Because they already have vehicles that meet North American safety standards, Tesla, Volvo (VLVLY), and Polestar (PSNY) are in the best position to use this new quota. Before the high taxes were put in place in 2024, Tesla was a massive player in this space. The company shipped over 44,000 cars from China to Canada in 2023 alone. Now that the 100 percent tax is gone, these companies can start bringing in lower-cost models from their Chinese factories almost immediately.

To help more brands enter the market quickly, the Canadian government has promised to speed up its paperwork. Transport Canada will now certify new electric models from China in just eight weeks. This change is designed to help other big names like BYD (BYDDF) join the market. BYD is currently the largest EV maker in the world, but it has very few sales in Canada right now. The new rules could give their budget-friendly cars a huge advantage.

Luxury Brands See Major Price Cuts

The high-end market is also seeing a big shift.
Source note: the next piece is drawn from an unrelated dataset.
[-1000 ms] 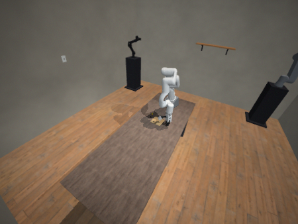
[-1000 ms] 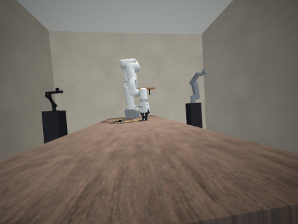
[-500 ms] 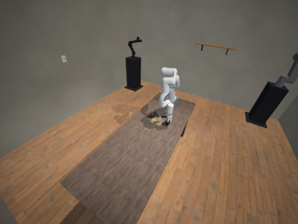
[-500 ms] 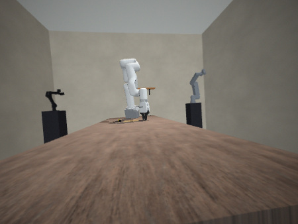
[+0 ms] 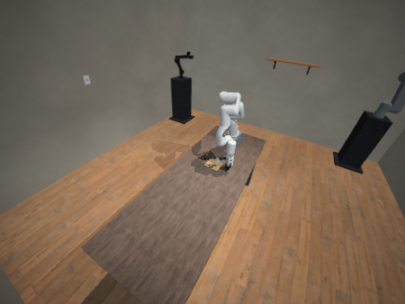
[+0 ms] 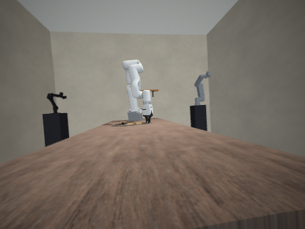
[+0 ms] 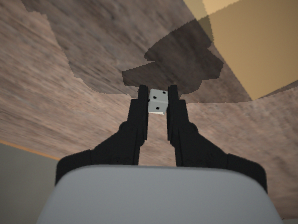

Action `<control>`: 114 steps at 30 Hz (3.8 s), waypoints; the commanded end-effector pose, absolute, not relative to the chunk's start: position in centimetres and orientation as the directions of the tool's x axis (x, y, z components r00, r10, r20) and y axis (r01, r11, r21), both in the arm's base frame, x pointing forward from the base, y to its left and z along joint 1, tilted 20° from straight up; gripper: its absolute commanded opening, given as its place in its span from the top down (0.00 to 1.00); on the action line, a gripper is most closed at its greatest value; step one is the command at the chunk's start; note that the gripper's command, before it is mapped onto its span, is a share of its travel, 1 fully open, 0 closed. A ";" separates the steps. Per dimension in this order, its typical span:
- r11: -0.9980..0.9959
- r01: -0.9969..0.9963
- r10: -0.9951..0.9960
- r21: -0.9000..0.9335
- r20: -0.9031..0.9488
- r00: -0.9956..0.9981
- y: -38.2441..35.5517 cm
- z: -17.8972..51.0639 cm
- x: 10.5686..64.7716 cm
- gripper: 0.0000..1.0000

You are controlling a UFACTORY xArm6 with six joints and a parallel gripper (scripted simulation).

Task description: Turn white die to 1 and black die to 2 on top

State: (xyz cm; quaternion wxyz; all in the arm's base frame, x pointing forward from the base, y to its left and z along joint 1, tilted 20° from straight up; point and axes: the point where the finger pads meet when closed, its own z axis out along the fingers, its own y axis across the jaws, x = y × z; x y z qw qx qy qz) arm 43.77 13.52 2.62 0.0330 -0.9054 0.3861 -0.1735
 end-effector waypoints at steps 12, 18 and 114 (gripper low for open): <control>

Lotus, a sports car brand owned by Geely, expects its prices to drop significantly. Their Eletre SUV, which usually costs over $300,000 in Canada, could see its price fall by about 50 percent thanks to the lower tax rate. This makes luxury electric cars much more competitive against local and European rivals.

The deal includes specific rules to make sure regular drivers benefit too. By the year 2030, half of all the cars allowed under this special quota must have a price tag of $35,000 or less. This is a major change because most electric vehicles currently for sale in Canada are much more expensive. The government hopes this will force all car companies to lower their prices to stay competitive.

Key Takeaway

To put it simply, Canada is trying to balance two very different needs. On one hand, they want to help their farmers sell canola to China. On the other hand, they want more people to be able to afford an electric car. These tax cuts make it much easier for companies like Tesla and Volvo to sell cars, but the policy also allows for more low-cost competition to enter the country. This plan represents a gamble that could make electric vehicles more common on Canadian roads, even if it creates more pressure for local factories.